* [About this task]: Reproduce each line of the entries that carries "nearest".

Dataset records

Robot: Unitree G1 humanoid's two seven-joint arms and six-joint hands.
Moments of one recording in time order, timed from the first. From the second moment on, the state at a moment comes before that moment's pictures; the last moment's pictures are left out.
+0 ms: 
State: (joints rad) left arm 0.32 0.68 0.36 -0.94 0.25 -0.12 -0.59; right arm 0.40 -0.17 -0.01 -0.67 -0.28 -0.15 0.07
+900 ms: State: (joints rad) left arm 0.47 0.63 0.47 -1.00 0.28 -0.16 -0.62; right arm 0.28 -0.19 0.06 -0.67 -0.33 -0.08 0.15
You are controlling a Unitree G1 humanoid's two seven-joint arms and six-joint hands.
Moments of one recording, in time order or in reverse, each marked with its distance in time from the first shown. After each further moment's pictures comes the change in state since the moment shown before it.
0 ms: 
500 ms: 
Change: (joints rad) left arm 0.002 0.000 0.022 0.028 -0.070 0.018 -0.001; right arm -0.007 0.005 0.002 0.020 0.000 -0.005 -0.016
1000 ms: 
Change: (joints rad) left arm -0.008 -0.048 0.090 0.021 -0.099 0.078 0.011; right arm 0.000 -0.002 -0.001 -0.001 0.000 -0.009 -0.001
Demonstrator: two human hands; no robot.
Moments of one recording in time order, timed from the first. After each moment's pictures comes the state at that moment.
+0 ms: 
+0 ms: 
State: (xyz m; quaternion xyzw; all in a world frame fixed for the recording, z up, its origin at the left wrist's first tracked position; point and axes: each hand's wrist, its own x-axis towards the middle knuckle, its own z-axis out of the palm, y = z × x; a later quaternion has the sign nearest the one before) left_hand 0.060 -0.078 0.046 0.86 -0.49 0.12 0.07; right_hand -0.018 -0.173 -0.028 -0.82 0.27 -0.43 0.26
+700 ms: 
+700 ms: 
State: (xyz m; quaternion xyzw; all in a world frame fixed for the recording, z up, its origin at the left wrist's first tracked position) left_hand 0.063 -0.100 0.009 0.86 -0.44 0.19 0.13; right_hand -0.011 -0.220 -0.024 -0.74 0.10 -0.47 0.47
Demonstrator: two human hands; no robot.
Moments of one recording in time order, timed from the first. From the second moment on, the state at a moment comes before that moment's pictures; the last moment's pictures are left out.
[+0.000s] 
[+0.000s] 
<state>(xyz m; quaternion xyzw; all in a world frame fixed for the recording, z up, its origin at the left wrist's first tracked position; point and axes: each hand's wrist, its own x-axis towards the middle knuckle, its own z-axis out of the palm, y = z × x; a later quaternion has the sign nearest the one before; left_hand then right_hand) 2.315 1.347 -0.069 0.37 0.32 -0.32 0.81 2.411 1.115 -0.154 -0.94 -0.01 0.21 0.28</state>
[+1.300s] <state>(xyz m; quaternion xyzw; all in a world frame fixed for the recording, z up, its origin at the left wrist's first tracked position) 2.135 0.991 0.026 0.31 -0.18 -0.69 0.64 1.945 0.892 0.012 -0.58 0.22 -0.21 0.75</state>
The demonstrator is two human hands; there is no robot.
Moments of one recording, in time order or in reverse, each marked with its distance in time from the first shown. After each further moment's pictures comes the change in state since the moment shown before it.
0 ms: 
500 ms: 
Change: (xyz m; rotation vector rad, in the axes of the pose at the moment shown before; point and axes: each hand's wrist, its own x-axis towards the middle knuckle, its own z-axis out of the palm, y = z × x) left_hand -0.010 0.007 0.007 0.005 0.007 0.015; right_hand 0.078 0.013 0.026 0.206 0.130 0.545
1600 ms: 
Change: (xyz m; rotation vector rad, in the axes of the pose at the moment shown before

* [Exercise response]:
State: (xyz m; quaternion xyzw; all in a world frame fixed for the recording, z up, its origin at the left wrist's first tracked position; point and axes: each hand's wrist, its own x-axis towards the middle knuckle, its own z-axis out of the palm, y = z × x; a later quaternion has the sign nearest the one before) left_hand 0.060 -0.078 0.046 0.86 -0.49 0.12 0.07; right_hand -0.018 -0.173 -0.028 -0.82 0.27 -0.43 0.26
<state>(xyz m; quaternion xyzw; all in a world frame fixed for the recording, z up, its origin at the left wrist's first tracked position; point and axes: each hand's wrist, its own x-axis towards the middle knuckle, its own z-axis out of the palm, y = z × x; a later quaternion has the sign nearest the one before; left_hand then right_hand) 2.315 1.347 -0.069 0.37 0.32 -0.32 0.81 2.411 1.115 -0.154 -0.94 -0.01 0.21 0.28</state>

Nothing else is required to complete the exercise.